For me personally, I turn to art, I turn to my writing. A lot of people– well, not a lot of people, but I know some people who will be like, “If you’re sad, why do you listen to sad songs? Won’t it make you sadder?” For me, it’s really cathartic almost like crying. I turn to art, music, artists I find inspirational. Then also I write a lot, besides writing songs, I’ll write short stories that I don’t show people, I’ll write poetry, I’ll write little paragraphs of things that are on my mind. I’ll write songs and lyrics and I’ll make a beat. I turn to art. I’ve been lucky to never struggle with something like drugs. I know people turn to drugs, I’ve had friends turn to drugs, um, I’ve known people who’ve passed from it. I’m lucky that I’ve been able to turn to art and writing.

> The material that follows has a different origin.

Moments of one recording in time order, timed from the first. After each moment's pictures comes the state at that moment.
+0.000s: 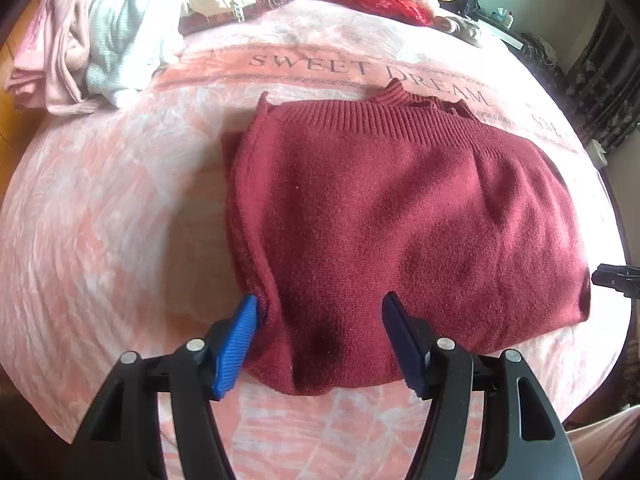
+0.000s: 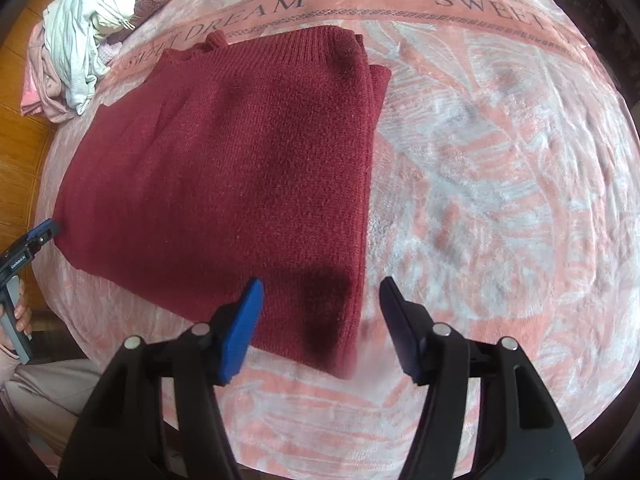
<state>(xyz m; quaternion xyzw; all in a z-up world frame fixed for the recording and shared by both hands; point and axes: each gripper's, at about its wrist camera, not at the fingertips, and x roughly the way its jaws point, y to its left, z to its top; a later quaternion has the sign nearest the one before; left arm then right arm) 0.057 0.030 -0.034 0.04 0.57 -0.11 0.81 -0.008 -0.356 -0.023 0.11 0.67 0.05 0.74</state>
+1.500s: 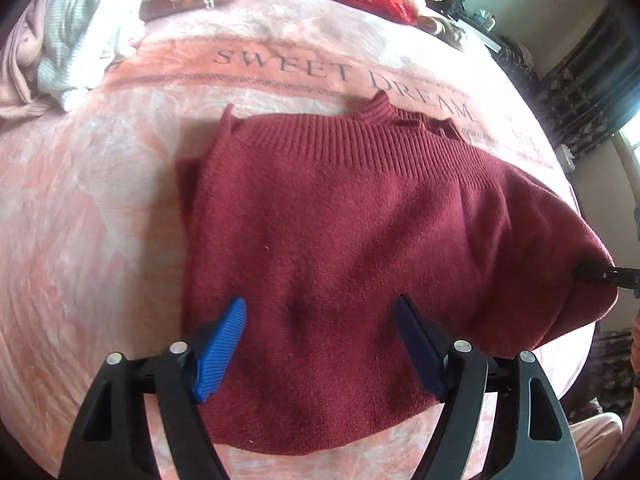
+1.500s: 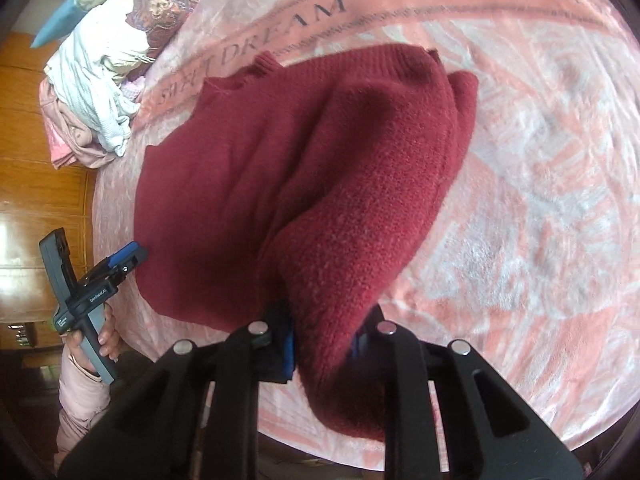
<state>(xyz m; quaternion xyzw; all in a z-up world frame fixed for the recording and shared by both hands) 0.117 0.040 -0.043 -0.02 0.60 -0.17 0.78 0.041 -0.316 0.013 0.23 0.67 0.08 0.70</state>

cøzybøy spends much of his time corresponding with fans via Instagram comments and Twitter DMs in addition to Discord chats and Livestreams. His commitment to growing an audience through an authentic discussion of issues like mental health and love proves to be of superior importance to his journey so far. However, in an era of more and more serious confrontation with mental health and toxic or harmful behavior within relationships, particularly from men, we have to hope that the safest avenues are being considered alongside those which feel most available to us in times of need. As music like cøzybøy’s is an excellent outlet for many of us, he should continue to use his platform to positively impact his fans, providing them with information about additional resources that correlate with the seriousness of the stories he puts on wax.